Pull out every line in the data that has the string "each" in it.

_Data shown_
——

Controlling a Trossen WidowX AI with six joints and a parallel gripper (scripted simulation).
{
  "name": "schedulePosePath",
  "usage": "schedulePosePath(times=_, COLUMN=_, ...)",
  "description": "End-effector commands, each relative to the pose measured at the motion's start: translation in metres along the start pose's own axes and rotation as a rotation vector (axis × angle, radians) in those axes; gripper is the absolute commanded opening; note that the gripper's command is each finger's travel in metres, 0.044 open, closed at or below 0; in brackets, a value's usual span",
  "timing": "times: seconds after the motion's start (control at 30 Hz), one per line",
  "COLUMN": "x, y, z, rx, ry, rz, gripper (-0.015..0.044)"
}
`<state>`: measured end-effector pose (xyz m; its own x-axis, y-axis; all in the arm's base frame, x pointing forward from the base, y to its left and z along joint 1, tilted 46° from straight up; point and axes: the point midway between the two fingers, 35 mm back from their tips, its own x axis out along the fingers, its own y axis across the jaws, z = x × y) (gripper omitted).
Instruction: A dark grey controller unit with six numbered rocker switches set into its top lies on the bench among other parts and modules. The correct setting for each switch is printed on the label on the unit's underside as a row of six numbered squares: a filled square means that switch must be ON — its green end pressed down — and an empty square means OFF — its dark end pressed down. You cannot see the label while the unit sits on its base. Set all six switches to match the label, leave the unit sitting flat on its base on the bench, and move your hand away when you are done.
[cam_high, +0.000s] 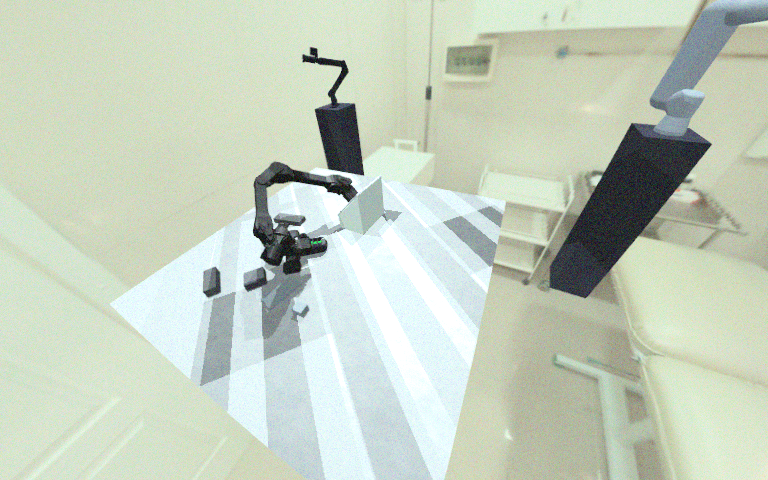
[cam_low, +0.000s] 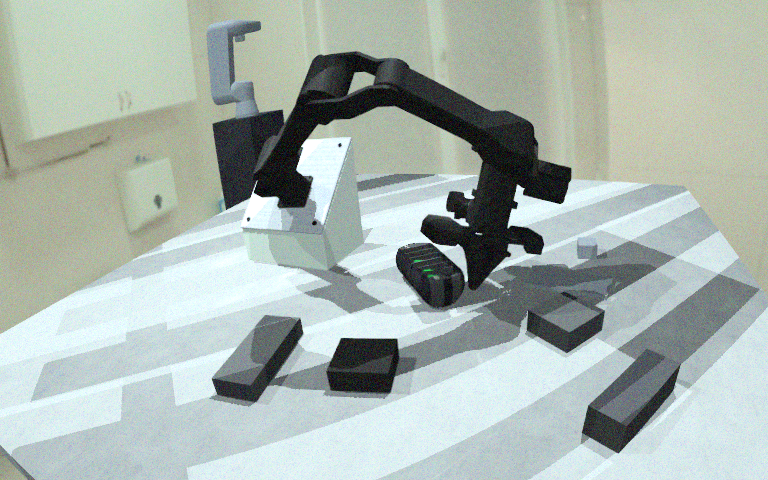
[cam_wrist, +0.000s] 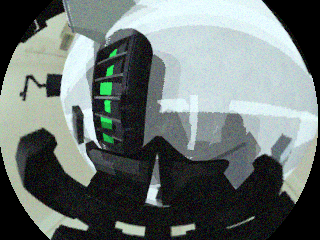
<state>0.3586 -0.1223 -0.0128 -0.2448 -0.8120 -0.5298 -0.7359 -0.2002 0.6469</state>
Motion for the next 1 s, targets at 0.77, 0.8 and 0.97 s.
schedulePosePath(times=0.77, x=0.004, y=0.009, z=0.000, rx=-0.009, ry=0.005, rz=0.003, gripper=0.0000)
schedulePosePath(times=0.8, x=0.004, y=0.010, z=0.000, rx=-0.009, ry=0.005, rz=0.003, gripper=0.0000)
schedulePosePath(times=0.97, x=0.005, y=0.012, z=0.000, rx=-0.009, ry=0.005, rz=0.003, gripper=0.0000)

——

_Result_
  "description": "End-effector commands, each relative to the pose measured at the motion's start: translation in metres along the start pose's own axes and rotation as a rotation vector (axis × angle, radians) in those axes; gripper is the absolute commanded opening; note that the gripper's command is each finger's travel in metres, 0.044 open, closed at or below 0; in brackets, a value's usual span",
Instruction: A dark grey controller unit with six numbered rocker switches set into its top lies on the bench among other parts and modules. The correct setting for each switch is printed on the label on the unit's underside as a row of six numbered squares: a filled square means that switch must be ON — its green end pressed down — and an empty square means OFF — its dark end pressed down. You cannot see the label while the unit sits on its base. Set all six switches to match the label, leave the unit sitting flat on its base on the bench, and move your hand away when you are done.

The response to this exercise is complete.